§ PROBLEM TO WORK ON: Where a picture shows up in the listing below, omit it and output the rest exactly.

§ SOURCE MATERIAL:

════════

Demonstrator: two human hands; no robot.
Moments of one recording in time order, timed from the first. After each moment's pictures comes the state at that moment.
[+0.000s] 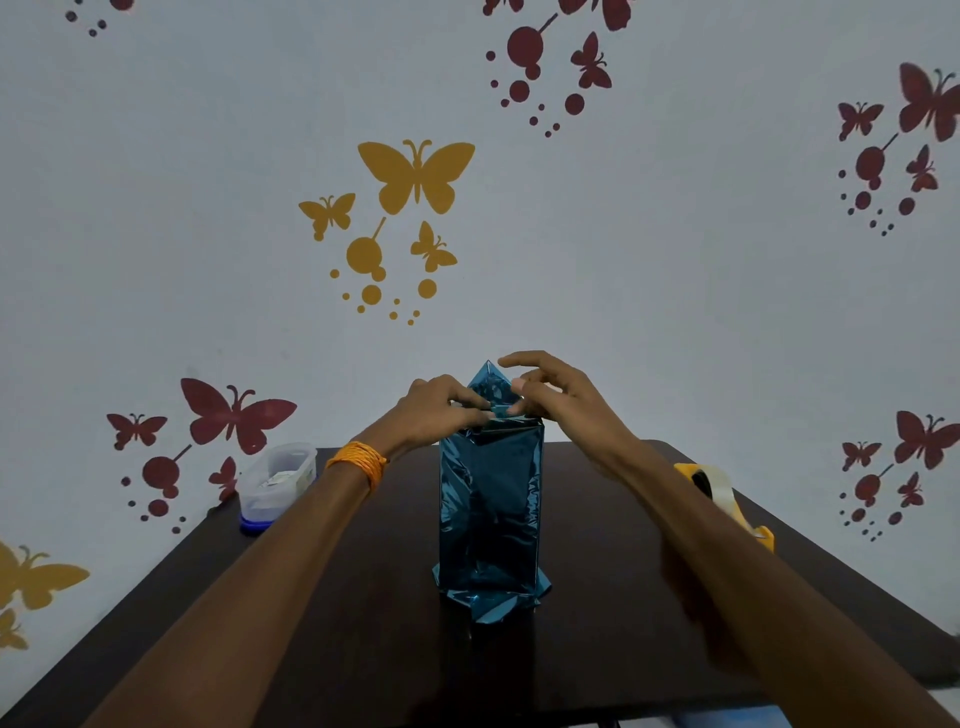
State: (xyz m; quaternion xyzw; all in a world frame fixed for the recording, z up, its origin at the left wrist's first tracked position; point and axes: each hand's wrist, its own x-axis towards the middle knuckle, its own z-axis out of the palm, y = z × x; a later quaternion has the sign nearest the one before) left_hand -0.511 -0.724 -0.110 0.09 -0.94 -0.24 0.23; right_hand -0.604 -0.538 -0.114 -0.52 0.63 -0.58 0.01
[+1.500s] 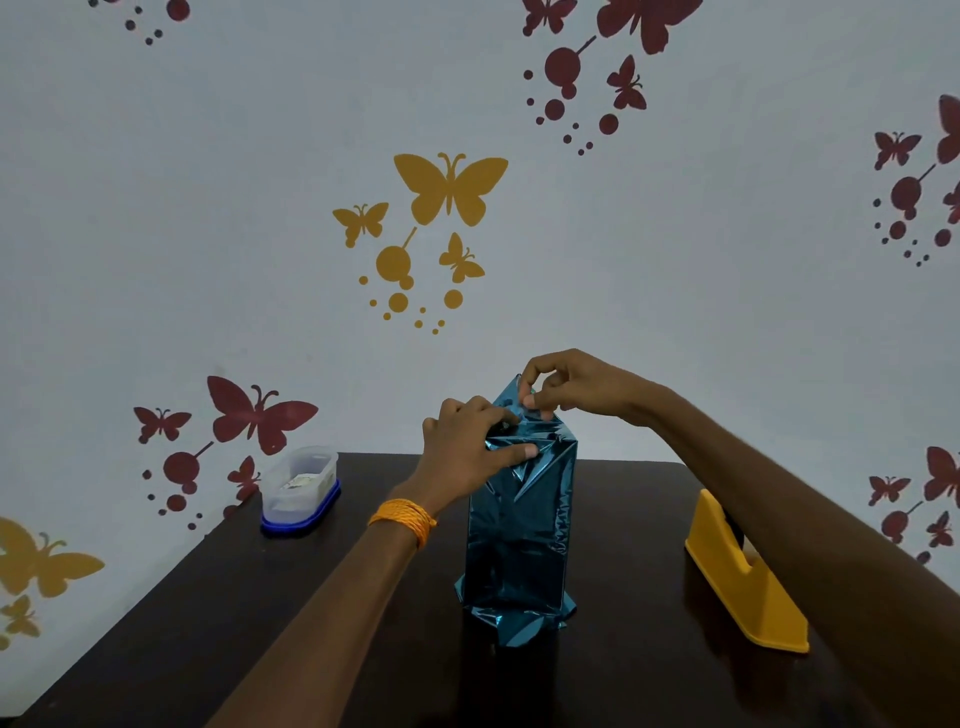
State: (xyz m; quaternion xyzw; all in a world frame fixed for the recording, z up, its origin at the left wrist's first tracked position) left_hand -0.509 -0.715 -0.146 0.12 -0.93 -0.11 0.34; right_hand -0.616 -0.561 -0.052 -0.58 0.76 -0.30 0.03
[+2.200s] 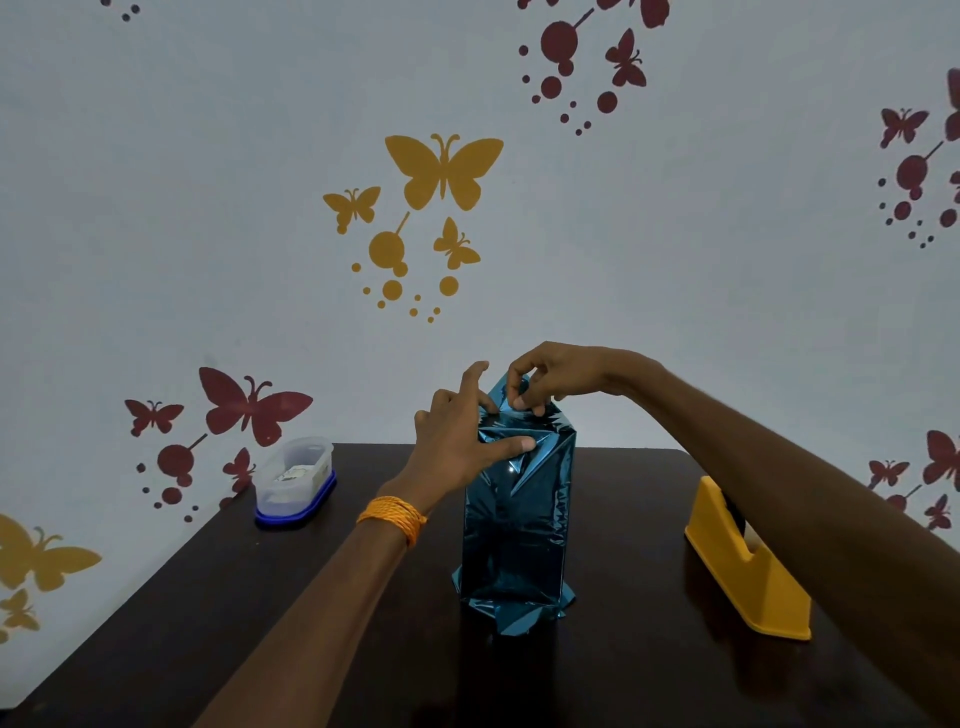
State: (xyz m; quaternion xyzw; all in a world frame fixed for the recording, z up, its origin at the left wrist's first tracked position) left_hand -0.511 -0.718 -0.152 0.11 -0.89 -0.21 0.37; right_hand -0.640 -0.592 -0.045 -0.59 0.78 -0.18 0.09
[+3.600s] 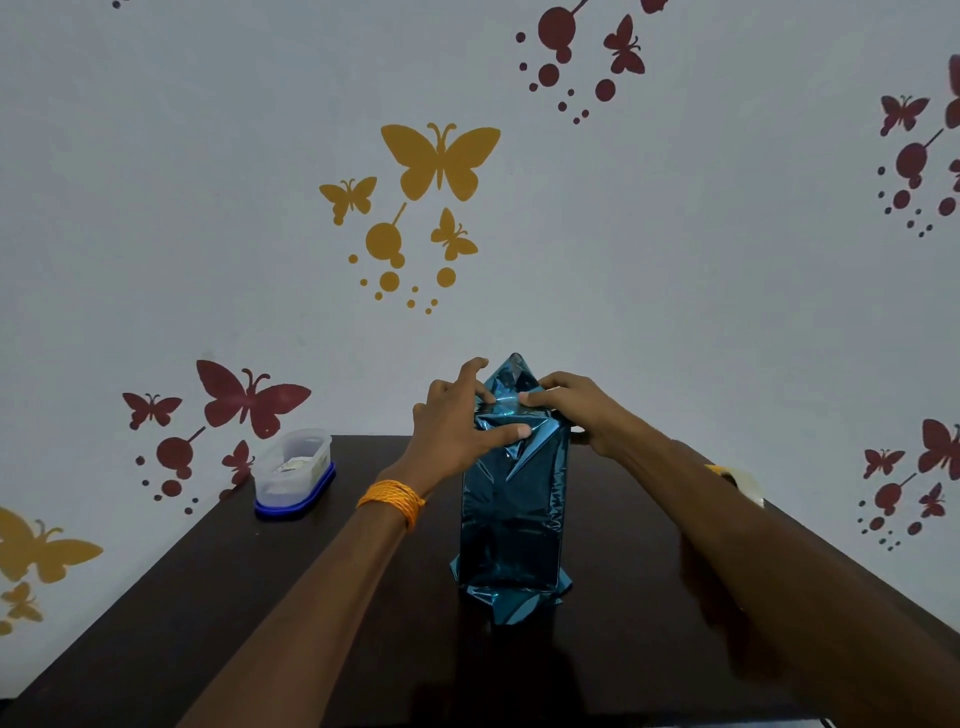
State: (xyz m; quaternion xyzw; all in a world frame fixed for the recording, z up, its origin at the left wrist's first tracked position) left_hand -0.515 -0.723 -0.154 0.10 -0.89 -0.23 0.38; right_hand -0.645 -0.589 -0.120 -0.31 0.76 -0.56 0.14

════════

§ ANSWER BOX:
Demonstrator: two human hands; no robot.
Moments of one recording in time order, timed from the first. After each moment's pictures comes the state at that moment.
[+0.000s] 
State: (xyz m; quaternion xyzw; all in a world frame fixed for the recording, z up, its origin at the left wrist's first tracked position; point and axes: each hand's wrist, its own x-axis towards the middle knuckle, its own z-axis out of the palm, y = z × x; a later quaternion has the sign nearest the one before) left_hand -0.511 -0.724 -0.110 0.09 -0.94 -0.24 0.23; right_hand -0.604 -0.538 -0.114 -0.52 0.63 -0.58 0.01
[+1.500s] 
State: (xyz m; quaternion xyzw; all in a world frame fixed for the recording, z up, its origin at the left wrist's first tracked position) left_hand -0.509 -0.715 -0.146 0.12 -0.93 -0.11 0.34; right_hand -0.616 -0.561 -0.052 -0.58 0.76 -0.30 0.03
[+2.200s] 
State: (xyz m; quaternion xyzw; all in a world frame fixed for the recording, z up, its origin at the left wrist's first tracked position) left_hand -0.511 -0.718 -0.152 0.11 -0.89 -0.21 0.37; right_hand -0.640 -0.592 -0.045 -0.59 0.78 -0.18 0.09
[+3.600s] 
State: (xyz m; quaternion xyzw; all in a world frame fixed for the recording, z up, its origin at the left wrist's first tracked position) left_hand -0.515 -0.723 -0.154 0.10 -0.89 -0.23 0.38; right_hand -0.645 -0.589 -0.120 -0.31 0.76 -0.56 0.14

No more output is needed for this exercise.